• **Problem requirements**
Your task is to extract every entry that follows word for word while excluding the pictures.

------------------------------------

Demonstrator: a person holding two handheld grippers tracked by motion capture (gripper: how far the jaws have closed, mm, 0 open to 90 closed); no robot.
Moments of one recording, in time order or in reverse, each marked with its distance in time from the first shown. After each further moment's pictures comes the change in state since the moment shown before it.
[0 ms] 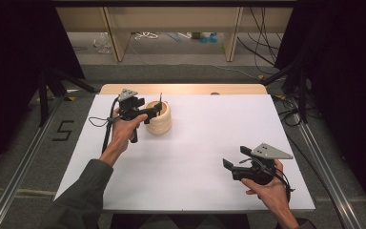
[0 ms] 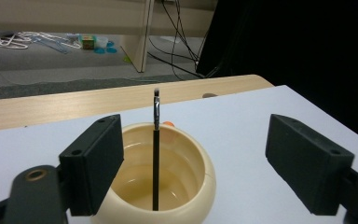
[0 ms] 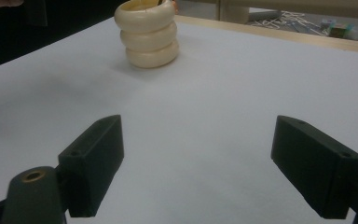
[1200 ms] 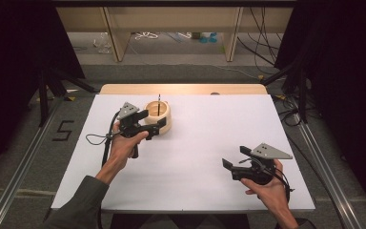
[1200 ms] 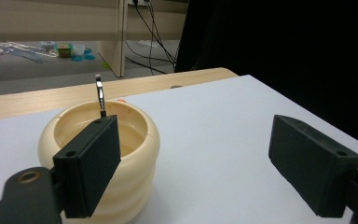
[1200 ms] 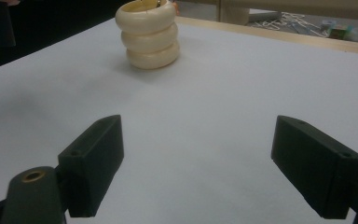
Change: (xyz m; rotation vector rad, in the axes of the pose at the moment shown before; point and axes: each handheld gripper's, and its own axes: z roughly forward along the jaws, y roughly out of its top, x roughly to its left) left arm -0.032 -0.025 -0.033 -0.023 -0.090 0.051; right arm 0.001 0.000 0.002 -0.016 0.001 -0.009
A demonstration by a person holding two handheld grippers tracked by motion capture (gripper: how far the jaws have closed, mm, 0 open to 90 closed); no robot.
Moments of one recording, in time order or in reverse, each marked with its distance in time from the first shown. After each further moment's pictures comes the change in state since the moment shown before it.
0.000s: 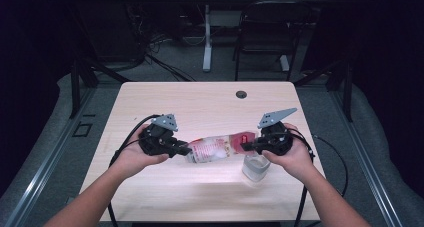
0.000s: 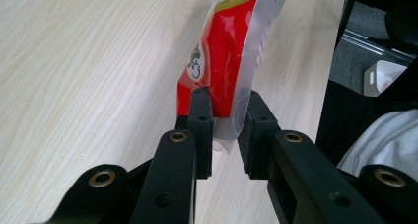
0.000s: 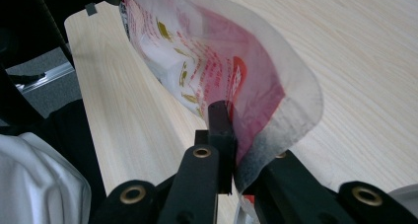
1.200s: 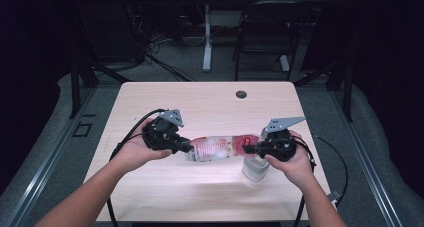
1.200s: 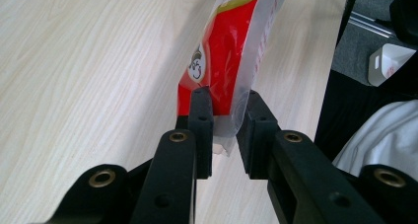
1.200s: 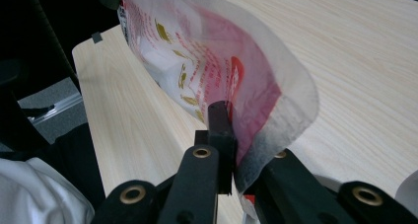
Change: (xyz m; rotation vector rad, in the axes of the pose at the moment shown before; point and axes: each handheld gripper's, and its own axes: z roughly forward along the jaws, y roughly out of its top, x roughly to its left) left arm -0.002 0.021 -0.004 0.072 0.015 0.021; right arm -0.002 -0.025 0.002 -0.124 0.012 0.069
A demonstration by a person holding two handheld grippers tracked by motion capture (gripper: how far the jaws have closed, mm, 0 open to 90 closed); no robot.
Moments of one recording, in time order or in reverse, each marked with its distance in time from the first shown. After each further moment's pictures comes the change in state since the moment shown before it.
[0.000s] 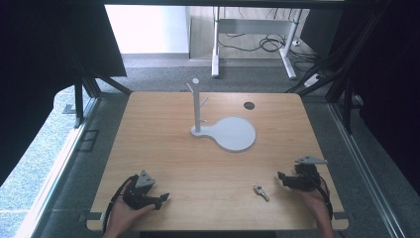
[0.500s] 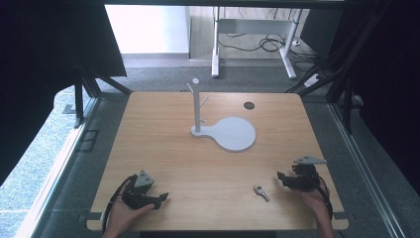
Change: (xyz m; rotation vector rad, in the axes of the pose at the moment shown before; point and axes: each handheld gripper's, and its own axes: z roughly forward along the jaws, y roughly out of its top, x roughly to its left) left arm 0.001 -0.001 0.000 0.000 -0.001 -0.005; right arm 0.004 0.002 -0.003 0.003 0.022 -0.022
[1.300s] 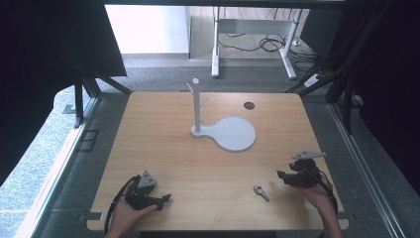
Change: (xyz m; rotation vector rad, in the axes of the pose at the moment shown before) left arm -0.005 0.002 0.005 0.011 -0.014 0.005; right arm 0.008 0.026 -0.019 0.074 0.056 -0.070
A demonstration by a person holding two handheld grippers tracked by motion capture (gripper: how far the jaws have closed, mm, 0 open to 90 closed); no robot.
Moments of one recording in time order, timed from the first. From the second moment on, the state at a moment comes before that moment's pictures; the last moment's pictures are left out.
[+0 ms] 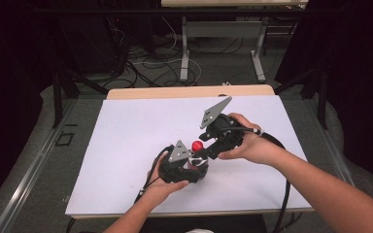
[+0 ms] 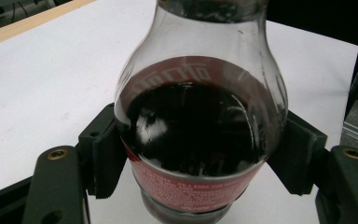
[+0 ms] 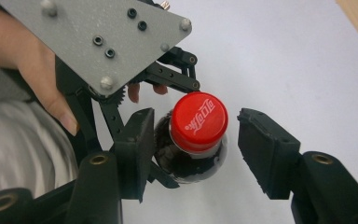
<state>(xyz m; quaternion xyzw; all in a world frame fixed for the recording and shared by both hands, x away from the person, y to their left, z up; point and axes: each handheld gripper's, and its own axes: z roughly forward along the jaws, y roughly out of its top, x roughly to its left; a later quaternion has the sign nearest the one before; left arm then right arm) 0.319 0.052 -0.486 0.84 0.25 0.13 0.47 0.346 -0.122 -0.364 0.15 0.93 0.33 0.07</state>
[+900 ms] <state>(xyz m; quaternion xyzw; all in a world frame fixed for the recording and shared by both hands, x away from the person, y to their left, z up) 0.317 0.048 -0.488 0.84 0.25 0.13 0.47 0.354 -0.103 -0.377 0.16 0.94 0.31 0.06</state>
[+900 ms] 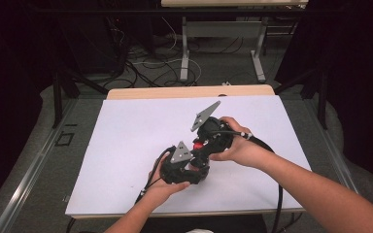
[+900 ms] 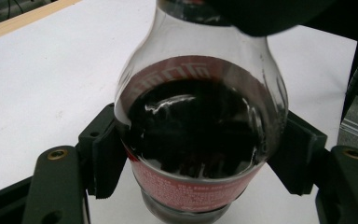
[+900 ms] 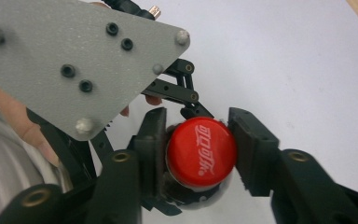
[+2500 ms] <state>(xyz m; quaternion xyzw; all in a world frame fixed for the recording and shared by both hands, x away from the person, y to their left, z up) 0.316 0.050 -0.486 0.84 0.25 0.12 0.47 0.367 -0.102 -0.369 0.03 0.95 0.30 0.02</state>
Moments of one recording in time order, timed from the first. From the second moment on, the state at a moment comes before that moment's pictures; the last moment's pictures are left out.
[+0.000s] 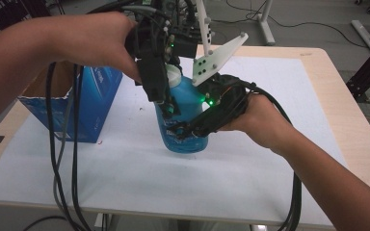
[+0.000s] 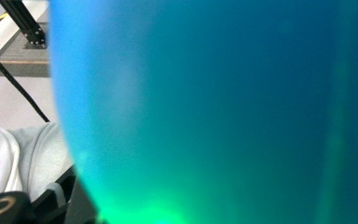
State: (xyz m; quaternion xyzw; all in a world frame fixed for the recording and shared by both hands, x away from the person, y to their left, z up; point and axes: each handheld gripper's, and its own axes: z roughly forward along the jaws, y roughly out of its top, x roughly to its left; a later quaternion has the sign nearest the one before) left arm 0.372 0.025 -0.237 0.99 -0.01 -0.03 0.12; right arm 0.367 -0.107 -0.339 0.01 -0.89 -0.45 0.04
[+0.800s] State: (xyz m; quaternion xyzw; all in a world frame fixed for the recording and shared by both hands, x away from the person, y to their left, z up) left arm 0.368 0.024 -0.233 0.99 -0.01 -0.04 0.11; right arm 0.366 -0.106 -0.339 0.02 -0.89 -0.46 0.04
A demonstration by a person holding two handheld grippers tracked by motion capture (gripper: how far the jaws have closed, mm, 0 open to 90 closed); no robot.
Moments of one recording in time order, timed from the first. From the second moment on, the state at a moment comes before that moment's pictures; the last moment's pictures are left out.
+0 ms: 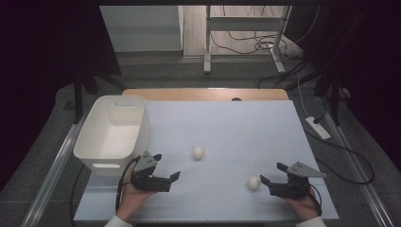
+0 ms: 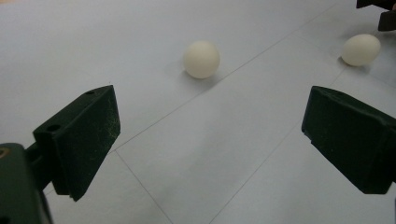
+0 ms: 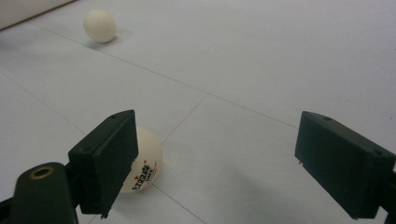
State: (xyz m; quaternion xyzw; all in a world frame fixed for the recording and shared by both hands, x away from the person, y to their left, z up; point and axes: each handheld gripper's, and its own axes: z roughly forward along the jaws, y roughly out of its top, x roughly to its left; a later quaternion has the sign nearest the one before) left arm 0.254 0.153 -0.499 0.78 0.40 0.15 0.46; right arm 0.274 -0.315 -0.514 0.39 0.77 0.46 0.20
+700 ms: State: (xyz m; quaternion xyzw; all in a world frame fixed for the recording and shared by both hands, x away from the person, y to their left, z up) left arm 0.272 0.139 -0.497 0.80 0.40 0.14 0.43; right arm 0.274 -0.314 -0.515 0.39 0.78 0.45 0.20
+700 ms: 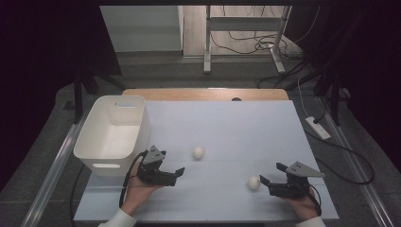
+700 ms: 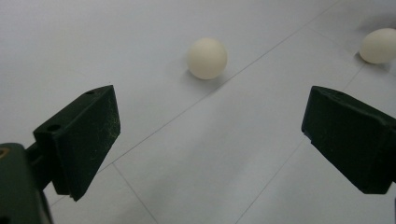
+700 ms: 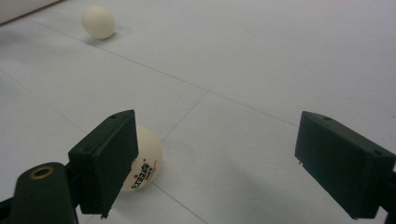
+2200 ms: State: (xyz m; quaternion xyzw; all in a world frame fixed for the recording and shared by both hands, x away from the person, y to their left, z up) left arm 0.319 0.109 -0.487 0.82 0.39 0.11 0.40; right arm 0.275 -0.313 -0.515 0.38 0.78 0.46 0.20
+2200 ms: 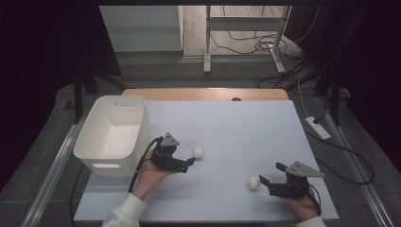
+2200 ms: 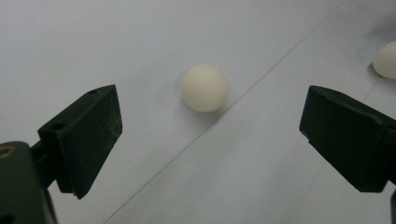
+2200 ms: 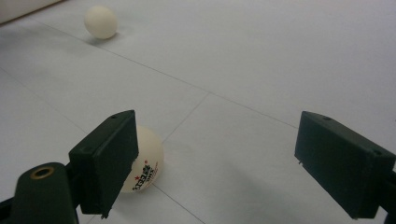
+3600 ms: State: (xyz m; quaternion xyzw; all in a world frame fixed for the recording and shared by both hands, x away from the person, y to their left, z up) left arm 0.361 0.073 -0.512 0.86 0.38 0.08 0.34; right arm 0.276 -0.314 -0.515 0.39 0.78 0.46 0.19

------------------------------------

• **Result**
Demonstrator: a person holding two handheld grippers tracked by motion capture (gripper: how far the jaws have closed, mm, 0 open to 90 closed); no robot.
Moments of one recording, in time order or in reverse, each marked with its distance in time from the first shown. After each further moment's pictures comes the change in state since the moment shown before it.
[0 ms] 
[0 ms] 
[0 ms] 
[1200 ms] 
[1200 ms] 
[1200 ms] 
Change: (xyz m; rotation vector rad, in the axes of the pose at the moment shown before; point and axes: each handheld gripper's, and its own axes: z roughly forward along the jaws, y roughly out of its top, x roughly to its left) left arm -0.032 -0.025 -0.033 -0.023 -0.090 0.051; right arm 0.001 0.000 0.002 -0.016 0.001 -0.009
A demonstration by a person holding two handheld grippers tracked by motion capture (gripper: how far the jaws have closed, mm, 0 open to 90 closed); no robot.
Moments of one recording, in time order or in reverse, each marked with its distance in time from the first shown. After each further moment's pictures comes the change in state since the moment shown before it.
0.000s: 
0.000s: 
0.000s: 
1.200s: 
1.200s: 
1.200s: 
Change: (xyz m; rotation vector rad, in the axes of the pose at the moment shown before; point and axes: each handheld gripper's, and its own axes: z roughly forward along the jaws, y roughly out of its top, x roughly to its left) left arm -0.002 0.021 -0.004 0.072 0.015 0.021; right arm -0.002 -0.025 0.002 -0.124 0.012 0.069
A demonstration by a person holding two handheld grippers tracked by motion capture (gripper: how far the jaws have closed, mm, 0 open to 90 closed); no robot.
Moments of one recording, in time order or in reverse, each marked with its distance in time from the first shown. After each further moment's pictures comes the change in state since the moment shown before it.
[0.000s] 
[0.500s] 
Change: (xyz m; rotation vector rad, in the axes of the pose at the moment shown before; point and axes: each handheld gripper's, and its own axes: z roughly forward along the jaws, y roughly out of its top, x roughly to its left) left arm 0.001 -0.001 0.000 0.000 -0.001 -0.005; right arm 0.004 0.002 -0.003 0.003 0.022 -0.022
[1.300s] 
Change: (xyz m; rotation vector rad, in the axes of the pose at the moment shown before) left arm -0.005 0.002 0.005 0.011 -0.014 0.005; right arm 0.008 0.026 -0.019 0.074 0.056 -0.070
A demonstration by a person holding two handheld grippers tracked by motion capture (gripper: how far the jaws have closed, mm, 0 open to 90 closed); no robot.
Moments of one recording in time order, timed from the first. From the second moment on, the state at a moment comes before that moment's pictures; the last moment's pictures are left out.
[+0 ms] 
[+0 ms] 
[+0 ms] 
<state>(xyz m; quaternion xyzw; all in a world frame fixed for the recording and shared by both hands, x away from the person, y to their left, z up; point and axes: each handheld gripper's, and its own axes: z roughly forward along the jaws, y roughly out of its top, x roughly to its left; a later quaternion has the sign nearest the one before; left arm then right arm) 0.319 0.052 -0.486 0.84 0.25 0.13 0.47 0.346 -0.122 -0.364 0.15 0.93 0.33 0.07</state>
[+900 ms] <state>(xyz m; quaternion xyzw; all in a world frame fixed for the recording and shared by both hands, x away from the person, y to their left, z up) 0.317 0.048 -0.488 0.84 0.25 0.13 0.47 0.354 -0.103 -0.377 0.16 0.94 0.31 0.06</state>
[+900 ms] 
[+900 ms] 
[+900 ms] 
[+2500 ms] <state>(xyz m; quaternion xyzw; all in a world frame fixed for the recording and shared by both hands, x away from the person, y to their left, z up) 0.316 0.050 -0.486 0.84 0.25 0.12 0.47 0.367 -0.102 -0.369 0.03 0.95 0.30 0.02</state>
Moments of one recording in time order, timed from the first. From the second moment on, the state at a moment comes before that moment's pictures; the last moment's pictures are left out.
[+0.000s] 
[+0.000s] 
State: (xyz m; quaternion xyzw; all in a world frame fixed for the recording and shared by both hands, x away from the person, y to their left, z up; point and axes: each handheld gripper's, and its own axes: z roughly forward along the jaws, y roughly out of its top, x roughly to its left; a later quaternion has the sign nearest the one before) left arm 0.372 0.025 -0.237 0.99 -0.01 -0.03 0.12; right arm 0.367 -0.107 -0.339 0.01 -0.89 -0.45 0.04
[+0.800s] State: (xyz m; quaternion xyzw; all in a world frame fixed for the recording and shared by both hands, x away from the person, y to their left, z up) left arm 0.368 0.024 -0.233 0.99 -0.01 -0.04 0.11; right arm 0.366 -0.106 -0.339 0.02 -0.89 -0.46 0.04
A demonstration by a person holding two handheld grippers tracked by motion capture (gripper: how far the jaws have closed, mm, 0 open to 90 closed); no robot.
Moments of one recording in time order, timed from the first. From the second moment on, the state at a moment comes before that moment's pictures; the last moment's pictures are left out.
+0 ms: 
+0 ms: 
+0 ms: 
State: (xyz m; quaternion xyzw; all in a world frame fixed for the recording and shared by both hands, x away from the person, y to their left, z up; point and axes: each handheld gripper's, and its own axes: z roughly forward along the jaws, y roughly out of its top, x roughly to its left; a later quaternion has the sign nearest the one before) left arm 0.254 0.153 -0.499 0.78 0.40 0.15 0.46; right arm 0.274 -0.315 -0.514 0.39 0.77 0.46 0.20
+700 ms: State: (xyz m; quaternion xyzw; all in a world frame fixed for the recording and shared by both hands, x away from the person, y to their left, z up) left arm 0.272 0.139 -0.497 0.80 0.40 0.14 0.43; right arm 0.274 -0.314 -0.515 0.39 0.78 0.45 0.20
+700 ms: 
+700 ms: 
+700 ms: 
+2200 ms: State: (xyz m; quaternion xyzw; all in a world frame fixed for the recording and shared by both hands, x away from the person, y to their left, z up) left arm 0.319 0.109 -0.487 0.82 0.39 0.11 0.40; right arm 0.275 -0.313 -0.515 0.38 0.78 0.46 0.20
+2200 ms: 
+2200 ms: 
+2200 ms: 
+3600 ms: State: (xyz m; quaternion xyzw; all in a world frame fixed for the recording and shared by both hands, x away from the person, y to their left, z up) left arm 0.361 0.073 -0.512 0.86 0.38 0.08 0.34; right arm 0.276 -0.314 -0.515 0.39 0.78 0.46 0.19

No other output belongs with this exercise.